[Directions] List all lines in the material below that contain "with".

[Given data]
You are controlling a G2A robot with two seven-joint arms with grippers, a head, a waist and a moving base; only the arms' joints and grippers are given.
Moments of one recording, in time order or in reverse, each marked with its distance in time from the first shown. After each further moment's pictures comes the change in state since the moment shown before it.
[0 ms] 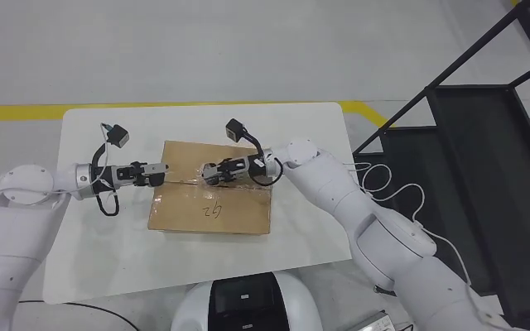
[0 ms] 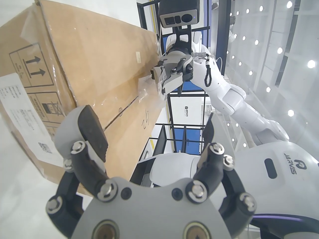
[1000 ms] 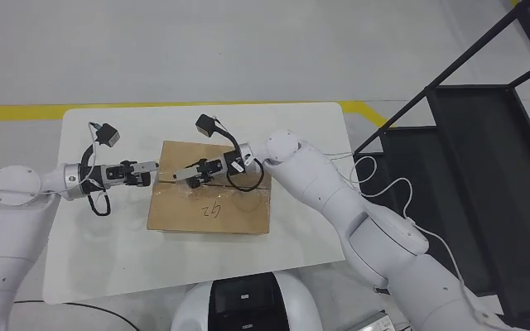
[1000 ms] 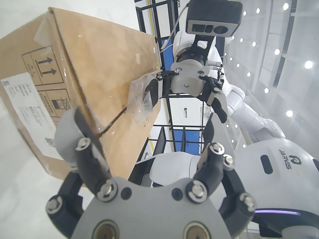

[Answer to the problem]
You are controlling a G2A robot with two seven-joint arms with grippers, a head, a waist and a moving base; only the arms' joints and grippers are given.
Moments of one recording, in time order or in reverse, each marked with its distance in time from the first shown. After each further moment's pictures comes the change in state since the moment shown before it.

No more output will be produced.